TASK TO COMPLETE:
Transcribe, exactly and in full, every line from the one including "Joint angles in" to the end of the listing.

____________

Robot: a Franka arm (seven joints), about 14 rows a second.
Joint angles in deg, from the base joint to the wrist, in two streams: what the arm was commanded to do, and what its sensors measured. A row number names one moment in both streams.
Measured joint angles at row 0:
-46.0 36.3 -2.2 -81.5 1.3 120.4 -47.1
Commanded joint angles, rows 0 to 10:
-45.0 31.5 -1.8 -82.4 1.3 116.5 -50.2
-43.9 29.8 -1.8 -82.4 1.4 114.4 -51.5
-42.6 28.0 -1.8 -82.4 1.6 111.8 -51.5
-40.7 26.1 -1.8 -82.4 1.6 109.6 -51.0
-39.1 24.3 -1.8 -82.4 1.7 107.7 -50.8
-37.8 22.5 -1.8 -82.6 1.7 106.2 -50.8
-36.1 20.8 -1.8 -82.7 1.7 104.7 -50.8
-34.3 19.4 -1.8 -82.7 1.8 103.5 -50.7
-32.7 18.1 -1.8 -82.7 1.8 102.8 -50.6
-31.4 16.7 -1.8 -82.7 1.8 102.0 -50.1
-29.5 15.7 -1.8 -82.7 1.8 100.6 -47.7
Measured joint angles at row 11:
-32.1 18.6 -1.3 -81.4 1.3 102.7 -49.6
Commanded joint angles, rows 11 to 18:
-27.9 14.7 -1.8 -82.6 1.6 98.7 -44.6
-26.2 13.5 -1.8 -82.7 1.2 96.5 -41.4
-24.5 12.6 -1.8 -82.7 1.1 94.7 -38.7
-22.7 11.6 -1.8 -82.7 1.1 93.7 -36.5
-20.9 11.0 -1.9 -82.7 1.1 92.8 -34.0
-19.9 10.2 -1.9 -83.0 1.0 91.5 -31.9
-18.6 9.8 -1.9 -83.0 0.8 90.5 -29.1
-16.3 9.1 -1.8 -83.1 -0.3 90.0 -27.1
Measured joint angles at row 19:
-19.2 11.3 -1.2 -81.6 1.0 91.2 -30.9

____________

EXERCISE OUTPUT:
Joint angles in deg, from the base joint to the wrist, in two streams: what the arm was commanded to do, and what its sensors measured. A row number names one moment in both streams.
Measured joint angles at row 0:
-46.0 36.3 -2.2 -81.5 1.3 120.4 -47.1
Commanded joint angles, rows 0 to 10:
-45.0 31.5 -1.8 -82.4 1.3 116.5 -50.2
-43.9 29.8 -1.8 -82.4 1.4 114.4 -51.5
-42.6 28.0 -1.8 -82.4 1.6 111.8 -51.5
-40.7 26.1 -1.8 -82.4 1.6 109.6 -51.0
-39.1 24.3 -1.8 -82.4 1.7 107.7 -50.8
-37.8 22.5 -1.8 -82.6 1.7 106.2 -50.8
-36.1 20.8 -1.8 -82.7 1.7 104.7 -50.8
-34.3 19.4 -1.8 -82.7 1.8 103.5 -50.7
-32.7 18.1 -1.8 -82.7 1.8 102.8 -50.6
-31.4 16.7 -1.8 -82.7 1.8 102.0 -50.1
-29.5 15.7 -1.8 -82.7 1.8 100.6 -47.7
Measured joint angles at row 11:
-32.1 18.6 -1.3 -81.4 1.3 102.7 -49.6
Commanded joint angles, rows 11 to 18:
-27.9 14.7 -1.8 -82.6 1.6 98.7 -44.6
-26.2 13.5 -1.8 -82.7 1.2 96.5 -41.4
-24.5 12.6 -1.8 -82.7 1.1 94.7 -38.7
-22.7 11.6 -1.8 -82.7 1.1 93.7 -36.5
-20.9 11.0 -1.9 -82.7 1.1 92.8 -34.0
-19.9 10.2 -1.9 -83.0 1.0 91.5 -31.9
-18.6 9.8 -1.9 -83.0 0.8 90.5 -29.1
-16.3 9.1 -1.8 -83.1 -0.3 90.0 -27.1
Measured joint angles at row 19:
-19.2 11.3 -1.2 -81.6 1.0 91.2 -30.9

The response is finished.